Perhaps you could re-orient your reads, e.g., if the reverse primer is detected in a read then reverse complement it? (and vice versa for the reverse read). If primers are not still in reads, perhaps there is still a way (outside of QIIME2)… e.g., it sounds like you do have barcodes in-line in the reads:
Concatenate R1 + R2 --> “forward” reads
Concatenate R2 + R1 --> “reverse” reads
extract barcodes from “forward” reads.
Import into QIIME2 as paired reads.
demux and only read pairs in the correct forward orientation will be retained.
Would that work?
Alternatively, with a custom script you could determine whether the first X bases match an expected barcode; if yes, write out the forward/reverse reads as they are, and write out the barcode to a barcodes file; if no, determine whether the first X bases on the reverse read match an expected barcode; if yes, write out the reverse complements, and write out the barcode to the barcodes file.
I hope one of those solutions will solve your issue! Please let us know — this could help us decide how best to support sequence data following your setup in the future.
Indeed, it sounds to me, that you encounter the same problems I had (with the same company?).
If I understood right, the company generates first an amplicon using the barcode+forward primer and reverse primer (without technical sequencing adapters). Then, they clone the amplicon into a vector, which introduces the Illumina sequencing adapater (this reduces PCR bias). I am not sure about the details, but you end up with amplicons oriented in both directions. Therefore, the company joins the reads from the forward run and the reverse run and re-orientates everything in the same direction. For joining they allow a lot of mistakes.

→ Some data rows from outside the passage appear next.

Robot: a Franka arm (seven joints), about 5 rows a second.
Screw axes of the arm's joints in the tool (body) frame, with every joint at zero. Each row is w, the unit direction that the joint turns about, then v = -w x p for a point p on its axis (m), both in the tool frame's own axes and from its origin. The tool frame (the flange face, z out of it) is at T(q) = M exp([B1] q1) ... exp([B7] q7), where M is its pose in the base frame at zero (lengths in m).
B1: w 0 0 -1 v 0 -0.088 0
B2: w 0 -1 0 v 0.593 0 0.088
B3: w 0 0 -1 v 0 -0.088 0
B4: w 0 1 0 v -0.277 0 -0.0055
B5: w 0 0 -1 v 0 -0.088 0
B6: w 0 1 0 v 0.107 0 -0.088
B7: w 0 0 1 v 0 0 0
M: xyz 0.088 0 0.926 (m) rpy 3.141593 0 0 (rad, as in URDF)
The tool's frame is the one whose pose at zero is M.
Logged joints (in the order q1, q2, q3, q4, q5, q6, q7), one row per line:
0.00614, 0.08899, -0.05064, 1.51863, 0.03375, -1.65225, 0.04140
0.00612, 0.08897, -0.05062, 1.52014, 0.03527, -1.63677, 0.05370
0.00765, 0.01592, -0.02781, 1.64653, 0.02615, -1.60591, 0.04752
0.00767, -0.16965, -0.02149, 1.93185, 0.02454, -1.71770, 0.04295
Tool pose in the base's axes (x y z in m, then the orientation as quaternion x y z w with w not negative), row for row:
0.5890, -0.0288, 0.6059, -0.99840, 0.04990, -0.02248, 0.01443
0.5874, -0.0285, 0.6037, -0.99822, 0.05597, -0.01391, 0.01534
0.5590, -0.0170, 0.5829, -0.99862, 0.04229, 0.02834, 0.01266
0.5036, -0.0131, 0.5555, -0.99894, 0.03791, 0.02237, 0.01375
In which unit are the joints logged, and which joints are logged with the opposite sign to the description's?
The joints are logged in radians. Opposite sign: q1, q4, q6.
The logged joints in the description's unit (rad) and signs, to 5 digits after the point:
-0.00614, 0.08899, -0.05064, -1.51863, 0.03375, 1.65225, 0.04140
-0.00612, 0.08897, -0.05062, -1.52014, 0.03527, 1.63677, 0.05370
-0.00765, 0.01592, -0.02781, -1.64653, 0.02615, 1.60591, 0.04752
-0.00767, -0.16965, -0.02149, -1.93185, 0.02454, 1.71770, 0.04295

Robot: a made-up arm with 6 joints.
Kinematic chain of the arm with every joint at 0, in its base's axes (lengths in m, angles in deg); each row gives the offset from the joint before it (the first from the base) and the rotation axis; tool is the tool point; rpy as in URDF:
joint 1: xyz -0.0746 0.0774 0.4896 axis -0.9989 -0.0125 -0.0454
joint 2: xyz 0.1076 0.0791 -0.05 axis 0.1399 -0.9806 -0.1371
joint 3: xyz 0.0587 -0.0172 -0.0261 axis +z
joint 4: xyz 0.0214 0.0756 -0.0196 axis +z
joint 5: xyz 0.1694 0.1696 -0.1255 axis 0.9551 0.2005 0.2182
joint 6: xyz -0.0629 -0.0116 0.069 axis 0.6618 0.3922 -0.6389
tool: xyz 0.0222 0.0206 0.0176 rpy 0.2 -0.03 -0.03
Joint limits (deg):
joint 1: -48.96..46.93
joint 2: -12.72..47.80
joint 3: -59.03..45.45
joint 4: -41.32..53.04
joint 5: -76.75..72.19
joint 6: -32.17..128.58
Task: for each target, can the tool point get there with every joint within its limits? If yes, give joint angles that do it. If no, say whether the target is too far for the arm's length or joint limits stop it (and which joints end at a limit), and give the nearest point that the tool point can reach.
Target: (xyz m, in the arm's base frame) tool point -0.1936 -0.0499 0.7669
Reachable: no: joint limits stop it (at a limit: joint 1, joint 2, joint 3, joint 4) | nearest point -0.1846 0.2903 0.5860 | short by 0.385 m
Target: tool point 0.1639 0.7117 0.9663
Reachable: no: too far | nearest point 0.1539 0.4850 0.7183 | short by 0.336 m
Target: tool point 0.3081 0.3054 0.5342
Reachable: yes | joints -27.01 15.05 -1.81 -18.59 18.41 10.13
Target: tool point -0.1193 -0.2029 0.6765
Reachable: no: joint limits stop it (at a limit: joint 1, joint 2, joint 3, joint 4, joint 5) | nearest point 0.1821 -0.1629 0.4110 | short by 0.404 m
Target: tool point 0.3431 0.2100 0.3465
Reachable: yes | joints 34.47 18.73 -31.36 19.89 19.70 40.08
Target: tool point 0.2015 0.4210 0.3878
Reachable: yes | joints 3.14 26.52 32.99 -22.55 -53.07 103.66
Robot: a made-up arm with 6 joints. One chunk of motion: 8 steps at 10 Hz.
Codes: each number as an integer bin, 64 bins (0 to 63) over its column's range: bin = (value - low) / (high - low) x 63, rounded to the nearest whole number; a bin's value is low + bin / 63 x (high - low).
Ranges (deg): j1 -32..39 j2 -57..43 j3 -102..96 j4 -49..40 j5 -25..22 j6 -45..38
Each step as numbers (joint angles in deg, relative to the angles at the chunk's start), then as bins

Therefore, I ended up with asking the company for the raw sequencing data (they were downloadable from Illumina basespace) to join and re-orientate them by my own allowing as less joining mistakes as possible. I found this discussion very helpful. Finally I ended up with the following qiime1 script:
thanks for your message and the scripts! I will definitely try them as they seem exactly what I need.
Thank you also for bringing to my attention the qiime1 forum discussion, I also find it very useful.
I also happen to have the reverse primers in the sequence, so I will follow the steps that you and @thermokarst described in your thread. Thank you again! They are very informative.
So, would the pipeline look like this? Extract barcodes, join reads, import your sequences to Qiime2 with the multiplexed single-end protocol, demultiplex, then trim fwd and reverse primers, deblur?
And one last question (sorry, I am not very familiar with Ilumina data yet): why wouldn’t it make sense for my reads to be joined? (As a bit of background information, just in case it helps, my amplicon is 291bp long and I have used 2*251bp sequencing).